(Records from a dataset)
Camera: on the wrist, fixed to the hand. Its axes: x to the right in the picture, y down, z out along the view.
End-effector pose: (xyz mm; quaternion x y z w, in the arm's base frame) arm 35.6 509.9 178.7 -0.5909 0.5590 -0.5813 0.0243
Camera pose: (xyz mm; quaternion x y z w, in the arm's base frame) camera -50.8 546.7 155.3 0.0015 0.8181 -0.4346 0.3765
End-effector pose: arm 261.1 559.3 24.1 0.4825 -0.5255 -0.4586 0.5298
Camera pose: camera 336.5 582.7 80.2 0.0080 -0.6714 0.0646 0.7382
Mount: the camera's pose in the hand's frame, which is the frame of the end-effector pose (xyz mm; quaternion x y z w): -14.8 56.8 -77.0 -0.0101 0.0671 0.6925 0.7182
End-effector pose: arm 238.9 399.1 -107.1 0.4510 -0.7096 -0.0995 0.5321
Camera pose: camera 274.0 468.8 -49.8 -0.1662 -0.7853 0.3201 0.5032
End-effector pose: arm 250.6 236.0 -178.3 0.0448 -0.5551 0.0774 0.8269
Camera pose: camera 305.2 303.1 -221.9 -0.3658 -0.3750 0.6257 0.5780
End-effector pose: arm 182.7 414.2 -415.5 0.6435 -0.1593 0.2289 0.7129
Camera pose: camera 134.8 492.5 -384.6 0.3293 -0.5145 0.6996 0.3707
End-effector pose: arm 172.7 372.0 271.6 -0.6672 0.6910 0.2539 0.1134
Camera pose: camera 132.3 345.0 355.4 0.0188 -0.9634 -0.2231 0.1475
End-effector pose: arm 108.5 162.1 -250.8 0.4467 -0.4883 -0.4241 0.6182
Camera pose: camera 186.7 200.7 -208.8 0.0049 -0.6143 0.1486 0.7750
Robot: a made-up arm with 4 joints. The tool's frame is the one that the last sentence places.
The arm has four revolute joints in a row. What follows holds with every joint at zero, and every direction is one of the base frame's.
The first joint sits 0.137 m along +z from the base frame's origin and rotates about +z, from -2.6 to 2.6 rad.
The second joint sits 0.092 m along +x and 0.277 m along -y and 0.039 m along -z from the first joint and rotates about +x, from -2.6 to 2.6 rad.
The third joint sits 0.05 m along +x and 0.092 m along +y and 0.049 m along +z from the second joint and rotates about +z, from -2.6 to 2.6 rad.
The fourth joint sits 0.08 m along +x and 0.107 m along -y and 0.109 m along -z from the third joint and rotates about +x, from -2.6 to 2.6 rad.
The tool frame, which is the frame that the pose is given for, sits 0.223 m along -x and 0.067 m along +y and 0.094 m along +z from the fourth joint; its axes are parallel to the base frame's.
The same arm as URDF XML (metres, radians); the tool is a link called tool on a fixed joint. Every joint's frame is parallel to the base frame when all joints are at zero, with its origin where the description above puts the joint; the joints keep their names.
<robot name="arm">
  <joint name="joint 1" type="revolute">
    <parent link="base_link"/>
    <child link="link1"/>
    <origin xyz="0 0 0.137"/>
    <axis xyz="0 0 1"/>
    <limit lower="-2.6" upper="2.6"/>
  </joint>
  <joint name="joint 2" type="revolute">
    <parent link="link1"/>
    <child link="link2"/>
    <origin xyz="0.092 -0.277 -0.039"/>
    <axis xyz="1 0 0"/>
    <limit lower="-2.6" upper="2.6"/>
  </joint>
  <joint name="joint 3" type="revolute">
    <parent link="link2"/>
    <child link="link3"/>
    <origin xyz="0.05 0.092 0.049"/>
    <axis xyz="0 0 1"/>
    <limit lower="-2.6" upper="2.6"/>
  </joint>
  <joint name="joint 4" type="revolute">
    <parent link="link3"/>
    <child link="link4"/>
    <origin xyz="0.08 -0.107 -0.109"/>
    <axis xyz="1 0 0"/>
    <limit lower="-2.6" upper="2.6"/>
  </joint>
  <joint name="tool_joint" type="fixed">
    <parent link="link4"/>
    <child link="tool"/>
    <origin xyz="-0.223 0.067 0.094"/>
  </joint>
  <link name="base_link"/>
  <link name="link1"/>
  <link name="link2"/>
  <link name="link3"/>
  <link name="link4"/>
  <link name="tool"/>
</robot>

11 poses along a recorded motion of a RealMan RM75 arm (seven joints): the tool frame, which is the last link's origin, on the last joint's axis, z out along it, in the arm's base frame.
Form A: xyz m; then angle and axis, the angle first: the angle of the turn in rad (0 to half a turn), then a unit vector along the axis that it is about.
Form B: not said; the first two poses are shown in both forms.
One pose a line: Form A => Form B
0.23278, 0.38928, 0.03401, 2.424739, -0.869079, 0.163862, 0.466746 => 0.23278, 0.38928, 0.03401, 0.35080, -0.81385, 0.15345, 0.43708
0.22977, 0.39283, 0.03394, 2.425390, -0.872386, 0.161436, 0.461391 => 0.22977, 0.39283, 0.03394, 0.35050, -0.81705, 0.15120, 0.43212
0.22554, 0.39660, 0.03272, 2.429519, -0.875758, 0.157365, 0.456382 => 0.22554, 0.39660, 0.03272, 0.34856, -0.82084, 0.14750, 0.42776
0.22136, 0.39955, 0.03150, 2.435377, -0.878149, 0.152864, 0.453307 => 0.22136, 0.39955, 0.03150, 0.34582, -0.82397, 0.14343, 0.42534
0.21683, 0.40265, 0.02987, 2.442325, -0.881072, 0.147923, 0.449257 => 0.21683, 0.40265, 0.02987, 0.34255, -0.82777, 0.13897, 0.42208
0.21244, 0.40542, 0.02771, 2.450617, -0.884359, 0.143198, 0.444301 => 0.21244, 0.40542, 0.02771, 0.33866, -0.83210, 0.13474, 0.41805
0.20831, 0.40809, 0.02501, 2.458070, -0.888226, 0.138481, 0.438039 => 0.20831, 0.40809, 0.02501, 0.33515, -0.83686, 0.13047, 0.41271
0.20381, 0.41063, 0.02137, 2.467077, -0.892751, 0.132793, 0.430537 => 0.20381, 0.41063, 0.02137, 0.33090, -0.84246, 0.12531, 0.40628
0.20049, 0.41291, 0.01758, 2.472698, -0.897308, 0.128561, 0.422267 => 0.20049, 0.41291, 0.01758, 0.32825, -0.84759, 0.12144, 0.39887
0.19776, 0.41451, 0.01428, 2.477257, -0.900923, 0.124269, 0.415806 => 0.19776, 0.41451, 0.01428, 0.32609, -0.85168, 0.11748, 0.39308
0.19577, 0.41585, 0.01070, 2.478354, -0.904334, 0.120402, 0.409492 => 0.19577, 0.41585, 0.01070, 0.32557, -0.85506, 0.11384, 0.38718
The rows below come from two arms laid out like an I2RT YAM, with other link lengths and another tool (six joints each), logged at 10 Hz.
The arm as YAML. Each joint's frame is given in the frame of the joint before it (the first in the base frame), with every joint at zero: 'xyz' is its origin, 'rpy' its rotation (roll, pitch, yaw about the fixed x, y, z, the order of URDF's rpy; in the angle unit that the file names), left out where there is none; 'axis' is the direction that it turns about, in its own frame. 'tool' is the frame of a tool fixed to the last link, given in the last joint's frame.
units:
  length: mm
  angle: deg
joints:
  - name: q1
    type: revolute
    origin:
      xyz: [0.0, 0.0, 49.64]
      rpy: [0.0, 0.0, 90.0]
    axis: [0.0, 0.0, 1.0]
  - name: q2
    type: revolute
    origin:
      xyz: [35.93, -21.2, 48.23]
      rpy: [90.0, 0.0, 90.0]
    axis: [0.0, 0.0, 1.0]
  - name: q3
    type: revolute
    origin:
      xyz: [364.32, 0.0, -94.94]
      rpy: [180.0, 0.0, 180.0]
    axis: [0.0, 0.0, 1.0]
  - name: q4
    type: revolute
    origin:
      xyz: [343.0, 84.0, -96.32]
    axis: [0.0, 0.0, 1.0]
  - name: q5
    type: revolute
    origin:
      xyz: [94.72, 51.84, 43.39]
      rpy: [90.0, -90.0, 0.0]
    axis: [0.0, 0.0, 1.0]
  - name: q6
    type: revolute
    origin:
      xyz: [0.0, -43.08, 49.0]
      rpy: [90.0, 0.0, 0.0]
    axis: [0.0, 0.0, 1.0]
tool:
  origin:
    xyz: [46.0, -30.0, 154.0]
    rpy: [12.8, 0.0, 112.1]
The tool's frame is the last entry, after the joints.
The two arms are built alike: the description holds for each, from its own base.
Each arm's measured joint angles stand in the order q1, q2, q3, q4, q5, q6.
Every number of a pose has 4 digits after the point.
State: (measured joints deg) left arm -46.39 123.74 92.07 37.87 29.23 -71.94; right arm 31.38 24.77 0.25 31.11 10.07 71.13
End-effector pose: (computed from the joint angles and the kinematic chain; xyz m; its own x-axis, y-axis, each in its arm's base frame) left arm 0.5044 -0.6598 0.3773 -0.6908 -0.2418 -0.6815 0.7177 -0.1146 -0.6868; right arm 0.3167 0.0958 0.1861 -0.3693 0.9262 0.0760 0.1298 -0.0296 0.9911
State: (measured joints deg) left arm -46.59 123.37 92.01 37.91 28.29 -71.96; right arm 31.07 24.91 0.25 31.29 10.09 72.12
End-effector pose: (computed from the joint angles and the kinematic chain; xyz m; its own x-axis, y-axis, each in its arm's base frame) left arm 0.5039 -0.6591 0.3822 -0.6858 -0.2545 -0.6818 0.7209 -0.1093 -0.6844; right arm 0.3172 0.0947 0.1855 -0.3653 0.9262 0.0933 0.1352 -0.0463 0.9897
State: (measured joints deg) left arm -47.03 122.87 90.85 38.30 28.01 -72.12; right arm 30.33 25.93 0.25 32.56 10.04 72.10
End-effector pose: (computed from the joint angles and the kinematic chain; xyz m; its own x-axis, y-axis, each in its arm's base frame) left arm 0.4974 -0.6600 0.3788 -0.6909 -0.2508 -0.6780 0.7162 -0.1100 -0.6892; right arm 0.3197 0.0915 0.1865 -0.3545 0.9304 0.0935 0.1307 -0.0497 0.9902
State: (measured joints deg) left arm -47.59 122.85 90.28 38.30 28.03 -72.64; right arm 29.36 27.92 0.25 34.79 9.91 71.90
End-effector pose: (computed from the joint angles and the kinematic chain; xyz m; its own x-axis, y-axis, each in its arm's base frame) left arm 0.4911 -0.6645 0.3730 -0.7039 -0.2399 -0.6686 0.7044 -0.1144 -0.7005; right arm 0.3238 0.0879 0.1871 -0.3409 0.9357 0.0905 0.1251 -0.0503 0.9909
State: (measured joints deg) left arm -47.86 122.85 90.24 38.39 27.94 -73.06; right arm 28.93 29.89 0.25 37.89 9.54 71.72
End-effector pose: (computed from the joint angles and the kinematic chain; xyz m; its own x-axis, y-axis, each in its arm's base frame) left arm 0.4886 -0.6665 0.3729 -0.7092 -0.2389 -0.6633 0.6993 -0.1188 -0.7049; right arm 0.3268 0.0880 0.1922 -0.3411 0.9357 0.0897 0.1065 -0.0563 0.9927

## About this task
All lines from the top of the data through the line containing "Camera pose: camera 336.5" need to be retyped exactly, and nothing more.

## Response to this task
Camera: on the wrist, fixed to the hand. Its axes: x to the right in the picture, y down, z out along the view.
End-effector pose: (xyz mm; quaternion x y z w, in the arm's base frame) arm 35.6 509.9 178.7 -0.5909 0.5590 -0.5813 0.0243
Camera pose: (xyz mm; quaternion x y z w, in the arm's base frame) camera -50.8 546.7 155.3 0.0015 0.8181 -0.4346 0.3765
End-effector pose: arm 261.1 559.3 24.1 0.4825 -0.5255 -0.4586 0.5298
Camera pose: camera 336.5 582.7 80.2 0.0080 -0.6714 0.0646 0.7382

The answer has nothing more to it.